My idea was to use an image that I generated earlier with ComfyUI and FLUX.1-dev from a book cover as a starting point (it’s already loaded in the screenshot above):

comfyui-video-nvidia-cosmos-workflow-img2vid-01

I used Open WebUI to upload the picture using the Llama 3.2-vision:11b model to create a positive prompt to describe the video motion. The prompt was:

The image shows a few smaller spheres around a central, bigger sphere. I want to use a AI video model to create a video out of that image. Please describe a motion in detail in around five to seven sentences were the central, bigger sphere starts rotation slowly while getting faster over time. While this sphere rotates faster, the smaller spheres around that one should be fly away over time because of the fast rotation of the bigger sphere.

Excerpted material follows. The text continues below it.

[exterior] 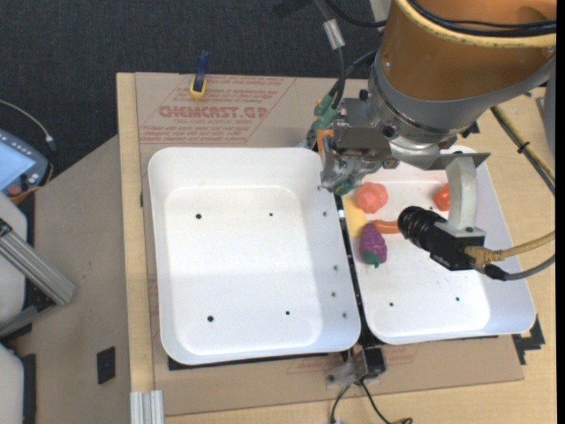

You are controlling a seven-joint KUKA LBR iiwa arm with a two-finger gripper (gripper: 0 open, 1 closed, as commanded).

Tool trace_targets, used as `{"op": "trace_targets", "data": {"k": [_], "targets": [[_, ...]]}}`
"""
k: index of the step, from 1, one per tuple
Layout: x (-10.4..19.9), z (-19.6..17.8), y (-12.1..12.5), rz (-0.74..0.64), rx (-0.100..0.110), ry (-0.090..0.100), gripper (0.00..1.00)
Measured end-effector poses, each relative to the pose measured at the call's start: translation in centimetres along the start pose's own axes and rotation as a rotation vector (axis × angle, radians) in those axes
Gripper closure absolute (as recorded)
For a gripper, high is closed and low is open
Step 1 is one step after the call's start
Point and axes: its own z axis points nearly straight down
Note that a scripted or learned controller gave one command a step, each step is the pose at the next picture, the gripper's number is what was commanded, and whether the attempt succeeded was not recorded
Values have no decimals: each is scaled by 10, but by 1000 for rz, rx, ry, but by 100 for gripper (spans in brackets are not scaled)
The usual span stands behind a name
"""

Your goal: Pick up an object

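Nearest the camera, a small black clip (369,361) is seen at the front edge where the two shallow white plastic bins meet. The left bin (238,254) is shown with just a few dark dots on its floor. In the right bin (441,312), a small purple grape-like toy (374,246) is found near the divider, with a thin orange-red strip (386,226) just behind it and a yellow block (354,219) right beside it, closer to the divider. A black cylindrical fitting (434,235) with a tan hose is parked over the bin floor to the right of those.

A bit further back, a pinkish-orange lumpy toy (372,196) is spotted, plus a red piece (441,197) partly hidden by a white bracket. The metal two-finger gripper (338,181) is hung over the far left corner of the right bin, just beside the pink toy; whether its tips are spread or pressed together can't be told, honestly. Behind everything, brown printed cardboard (212,109) and a blue-and-yellow clamp (200,76) are seen.
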Motion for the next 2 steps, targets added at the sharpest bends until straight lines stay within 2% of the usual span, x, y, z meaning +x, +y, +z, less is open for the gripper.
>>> {"op": "trace_targets", "data": {"k": [1,2], "targets": [[53,85,-3,2,21,-6,100],[51,70,-1,7,10,-4,100]]}}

This gave me a pretty long prompt that I condensed a bit:

The animation begins with the central sphere at rest, surrounded by five smaller spheres that are evenly spaced around it. The central sphere starts rotating slowly, its movement imperceptible to the viewer. The smaller spheres remain stationary, maintaining their positions. As the rotation gains speed, the smaller spheres begin to move away from their fixed points, creating a sense of tension and anticipation. The central sphere’s rotation becomes more pronounced, with the smaller spheres flying away from it in a seemingly random pattern. The animation reaches its climax as the spheres’ movements become more chaotic and unpredictable. The animation slows down, with the central sphere coming to a stop. The smaller spheres continue to move away from their original positions, but at a slower pace.

Since NVIDIA Cosmos is physics aware and the motion definitely requires some physics I was curious what the output will be. And that’s the result:

comfyui-video-nvidia-cosmos-img2vid-result-01

Well, not that bad for the very first try 😄 I was curios what I get if I just change the video size to 704x704 and keeping everything else as is. And that’s the result:

comfyui-video-nvidia-cosmos-img2vid-result-02

If it comes to motion of the smaller spheres that video is a bit better - at least in the first half of the video 😉 I guess I need to work on my “prompting” skills 😄 But in general it looks like that it’s a bit more complicated to get something useful out of image to video then on text to video if you don’t have too much experience.